Hablábamos la semana pasada del Maracanazo y de lo que significó para todo un país el triunfo del underdog por excelencia en la Copa del Mundo más predecible, según parecía, de todos los tiempos. Hablábamos de Obdulio Varela, Schiaffino, Ghiggia y la revolución tecnológica que marcó el certamen. Hablábamos también del silencio más ensordecedor que se pueda imaginar, y nos quedamos con la figura de Varela, entre los aficionados locales, bebiendo toda una noche, compartiendo una tristeza que no era suya.
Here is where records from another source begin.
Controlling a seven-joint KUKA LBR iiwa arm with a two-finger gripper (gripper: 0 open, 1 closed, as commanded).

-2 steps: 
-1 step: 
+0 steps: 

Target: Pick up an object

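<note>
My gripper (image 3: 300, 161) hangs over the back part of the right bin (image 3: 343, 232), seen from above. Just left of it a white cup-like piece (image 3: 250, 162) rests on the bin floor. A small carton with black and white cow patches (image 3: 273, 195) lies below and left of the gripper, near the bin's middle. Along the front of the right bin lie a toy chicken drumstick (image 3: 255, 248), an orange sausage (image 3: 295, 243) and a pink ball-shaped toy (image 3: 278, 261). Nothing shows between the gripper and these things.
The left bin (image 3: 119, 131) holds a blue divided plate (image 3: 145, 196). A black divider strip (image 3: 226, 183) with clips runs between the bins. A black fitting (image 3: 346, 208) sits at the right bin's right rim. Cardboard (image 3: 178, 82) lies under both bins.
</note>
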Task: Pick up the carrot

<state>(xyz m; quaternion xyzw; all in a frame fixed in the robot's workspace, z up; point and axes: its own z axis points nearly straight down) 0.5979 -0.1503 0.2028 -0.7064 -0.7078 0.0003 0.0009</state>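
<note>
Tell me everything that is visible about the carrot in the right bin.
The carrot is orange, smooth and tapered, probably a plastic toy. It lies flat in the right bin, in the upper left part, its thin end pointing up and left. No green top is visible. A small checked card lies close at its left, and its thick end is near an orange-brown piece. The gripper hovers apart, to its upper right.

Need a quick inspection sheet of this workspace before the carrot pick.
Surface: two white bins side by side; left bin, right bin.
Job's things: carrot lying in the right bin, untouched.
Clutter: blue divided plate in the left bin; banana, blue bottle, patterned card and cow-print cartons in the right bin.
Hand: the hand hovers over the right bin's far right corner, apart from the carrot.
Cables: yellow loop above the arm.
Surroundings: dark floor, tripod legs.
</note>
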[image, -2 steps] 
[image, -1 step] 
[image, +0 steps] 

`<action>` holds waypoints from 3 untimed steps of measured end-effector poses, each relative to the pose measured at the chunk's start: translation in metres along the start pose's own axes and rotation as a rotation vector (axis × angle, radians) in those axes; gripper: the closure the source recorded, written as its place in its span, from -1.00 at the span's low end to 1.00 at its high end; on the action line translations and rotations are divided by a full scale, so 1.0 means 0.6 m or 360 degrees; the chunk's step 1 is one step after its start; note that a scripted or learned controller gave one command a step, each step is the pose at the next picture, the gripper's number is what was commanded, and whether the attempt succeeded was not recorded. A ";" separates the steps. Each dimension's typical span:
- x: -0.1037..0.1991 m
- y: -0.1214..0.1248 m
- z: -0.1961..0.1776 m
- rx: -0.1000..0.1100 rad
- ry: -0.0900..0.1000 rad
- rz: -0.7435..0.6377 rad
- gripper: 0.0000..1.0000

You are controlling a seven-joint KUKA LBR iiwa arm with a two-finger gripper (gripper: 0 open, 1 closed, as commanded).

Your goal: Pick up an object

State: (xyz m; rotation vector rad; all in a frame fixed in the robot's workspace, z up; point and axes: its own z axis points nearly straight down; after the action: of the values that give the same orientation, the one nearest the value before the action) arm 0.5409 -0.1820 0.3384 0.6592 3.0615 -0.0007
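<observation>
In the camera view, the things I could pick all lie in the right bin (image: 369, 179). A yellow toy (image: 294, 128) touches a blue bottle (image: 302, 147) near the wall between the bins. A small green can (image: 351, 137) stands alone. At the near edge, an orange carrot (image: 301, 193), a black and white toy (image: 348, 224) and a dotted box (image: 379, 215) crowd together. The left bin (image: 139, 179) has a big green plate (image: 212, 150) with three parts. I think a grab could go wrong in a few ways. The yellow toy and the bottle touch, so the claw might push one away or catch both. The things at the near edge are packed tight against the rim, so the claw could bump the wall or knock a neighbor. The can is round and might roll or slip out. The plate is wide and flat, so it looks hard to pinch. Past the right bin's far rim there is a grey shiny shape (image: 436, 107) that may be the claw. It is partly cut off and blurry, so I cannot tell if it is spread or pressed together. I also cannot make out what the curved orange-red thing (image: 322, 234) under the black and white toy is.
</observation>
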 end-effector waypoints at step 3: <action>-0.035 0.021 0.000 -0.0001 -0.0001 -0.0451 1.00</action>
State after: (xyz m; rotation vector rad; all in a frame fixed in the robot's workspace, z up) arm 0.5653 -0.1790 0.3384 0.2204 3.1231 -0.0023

Pero echemos atrás algunas horas y volvamos al partido de fútbol, con el marcador empatado a 1 y con, exactamente, 11 minutos por jugar. Fue en ese momento cuando Alcides Ghiggia, desesperado, tal vez, disparó al arco desde un ángulo cerrado y, contra todo pronóstico, batió al larguero brasilero, Moacyr Barbosa, por el primer palo. Ahora, todo niño mayor de siete años sabe que la principal responsabilidad del portero en una jugada de penetración por las bandas es tapar, por encima de cualquier cosa, su palo. Por lo tanto, toda la afición del Maracaná mayor de siete años de edad supo, inmediatamente, que ese gol había sido culpa de Barbosa. Y ese fue el gol que, en última instancia, privaría a Brasil de su primera Copa del Mundo, en casa, frente a 200.000 personas.
La vida del arquero después de aquello fue una amargura marcada por el rechazo social y el estigma de haberle costado a todo un país más pena de la que cualquiera debería sufrir. Vaya paradoja. Poco antes de su muerte, en el año 2000, se transmitió una entrevista con Barbosa que, más que nada, confería un enorme sentimiento de lástima: nadie merece tanto castigo. Algo similar a lo que le ocurriría a Jürgen Sparwasser con su histórico gol a la RFA en el ’74, del que hablamos hace algunas semanas.
Pero, volviendo al estadio aquel 16 de junio de 1950, aún queda por describir la confusión que reinó entre los organizadores cuando el colegiado inglés, George Reader, decretó el final del partido y la victoria definitiva de los charrúas. La emoción entre los jugadores celeste era tan evidente como el desaliento de los cariocas, pero lo impresionante fue que Jules Rimet, mítico presidente de la FIFA, saltó al terreno de juego sorprendido como el que más. No hubo ceremonia, ni discurso de entrega, ni siquiera una triste felicitación, pues nadie había contado con la posibilidad de una victoria uruguaya. Así que Rimet, rodeado de miembros del comité organizativo y personal de seguridad, todos tan desorientados como él mismo, se limitó a encontrar al capitán de la selección campeona del mundo y, sin mayor protocolo, a partir de aquel pandemonio, tras presentarle la copa de oro a Obdulio Varela.
Curiosamente, a Rimet le sucedería lo mismo cuatro años más tarde, cuando Alemania venciera a Hungría en el milagro de Berna. Pero para entonces ya se habían aprendido las lecciones del pasado y, a pesar de las expectativas, la ceremonia se había preparado para cubrir cualquier eventualidad. Pero esa es arena de otro costal y para la Copa del Mundo del ’54 ya habrá otra oportunidad. Por ahora los dejamos con la sorpresa de Rimet, la crueldad de toda una nación y el palmarés de Moacyr Barbosa, uno de los más grandes porteros en la historia del fútbol brasilero y el más grande chivo expiatorio en la trayectoria deportiva de esa misma nación:
Barbosa jugó como profesional por 23 temporadas, desde 1940 hasta 1962, pasando por cinco equipos, entre ellos el Vasco da Gama con quienes consiguió el Campeonato Carioca en el ’45, ’47, ’49, ’50, ’52 y ’58, además de conseguir el Campeonato Sudamericano de Campeones en 1948. Con la selección nacional participó en 20 partidos entre 1949 y 1953, alzándose con la Copa América en 1949 y llegando apenas a convertirse en sub-campeón en la Copa del Mundo de 1950. Vaya fraude.